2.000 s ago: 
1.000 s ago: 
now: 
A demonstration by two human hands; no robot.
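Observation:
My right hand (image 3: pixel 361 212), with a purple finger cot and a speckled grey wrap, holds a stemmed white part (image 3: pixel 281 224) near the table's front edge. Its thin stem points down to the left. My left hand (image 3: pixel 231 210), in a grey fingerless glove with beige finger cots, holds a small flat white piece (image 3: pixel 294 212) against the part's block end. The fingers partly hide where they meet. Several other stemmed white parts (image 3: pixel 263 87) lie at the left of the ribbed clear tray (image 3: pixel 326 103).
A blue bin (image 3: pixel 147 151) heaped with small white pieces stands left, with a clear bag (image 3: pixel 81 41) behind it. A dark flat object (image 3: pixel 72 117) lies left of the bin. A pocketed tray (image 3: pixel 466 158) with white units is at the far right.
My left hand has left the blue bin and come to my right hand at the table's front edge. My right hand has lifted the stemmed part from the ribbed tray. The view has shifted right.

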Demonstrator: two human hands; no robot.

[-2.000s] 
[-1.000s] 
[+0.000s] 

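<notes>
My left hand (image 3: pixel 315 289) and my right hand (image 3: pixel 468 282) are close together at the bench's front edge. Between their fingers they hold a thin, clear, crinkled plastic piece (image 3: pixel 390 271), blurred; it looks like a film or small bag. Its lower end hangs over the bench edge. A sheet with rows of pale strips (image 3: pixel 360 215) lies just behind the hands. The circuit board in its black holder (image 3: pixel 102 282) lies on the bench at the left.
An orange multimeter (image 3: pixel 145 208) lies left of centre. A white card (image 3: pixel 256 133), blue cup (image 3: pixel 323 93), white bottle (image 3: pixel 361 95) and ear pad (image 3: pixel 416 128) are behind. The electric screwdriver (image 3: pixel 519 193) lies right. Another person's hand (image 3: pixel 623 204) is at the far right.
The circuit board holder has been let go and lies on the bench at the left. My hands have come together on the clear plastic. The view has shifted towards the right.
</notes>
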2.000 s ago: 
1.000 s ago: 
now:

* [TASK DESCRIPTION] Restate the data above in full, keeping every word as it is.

* [ANSWER SPACE]
2.000 s ago: 
1.000 s ago: 
now: 
A demonstration by two human hands; no robot.
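Observation:
My right hand (image 3: pixel 361 212), with a purple finger cot and a speckled grey wrap, holds a stemmed white part (image 3: pixel 281 224) near the table's front edge. Its thin stem points down to the left. My left hand (image 3: pixel 231 210), in a grey fingerless glove with beige finger cots, holds a small flat white piece (image 3: pixel 294 212) against the part's block end. The fingers partly hide where they meet. Several other stemmed white parts (image 3: pixel 263 87) lie at the left of the ribbed clear tray (image 3: pixel 326 103).
A blue bin (image 3: pixel 147 151) heaped with small white pieces stands left, with a clear bag (image 3: pixel 81 41) behind it. A dark flat object (image 3: pixel 72 117) lies left of the bin. A pocketed tray (image 3: pixel 466 158) with white units is at the far right.
My left hand has left the blue bin and come to my right hand at the table's front edge. My right hand has lifted the stemmed part from the ribbed tray. The view has shifted right.
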
Demonstrator: two human hands; no robot.

[-2.000s] 
[-1.000s] 
[+0.000s] 

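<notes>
My left hand (image 3: pixel 315 289) and my right hand (image 3: pixel 468 282) are close together at the bench's front edge. Between their fingers they hold a thin, clear, crinkled plastic piece (image 3: pixel 390 271), blurred; it looks like a film or small bag. Its lower end hangs over the bench edge. A sheet with rows of pale strips (image 3: pixel 360 215) lies just behind the hands. The circuit board in its black holder (image 3: pixel 102 282) lies on the bench at the left.
An orange multimeter (image 3: pixel 145 208) lies left of centre. A white card (image 3: pixel 256 133), blue cup (image 3: pixel 323 93), white bottle (image 3: pixel 361 95) and ear pad (image 3: pixel 416 128) are behind. The electric screwdriver (image 3: pixel 519 193) lies right. Another person's hand (image 3: pixel 623 204) is at the far right.
The circuit board holder has been let go and lies on the bench at the left. My hands have come together on the clear plastic. The view has shifted towards the right.
</notes>
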2.000 s ago: 
1.000 s ago: 
now:

Nothing else is needed to complete the exercise.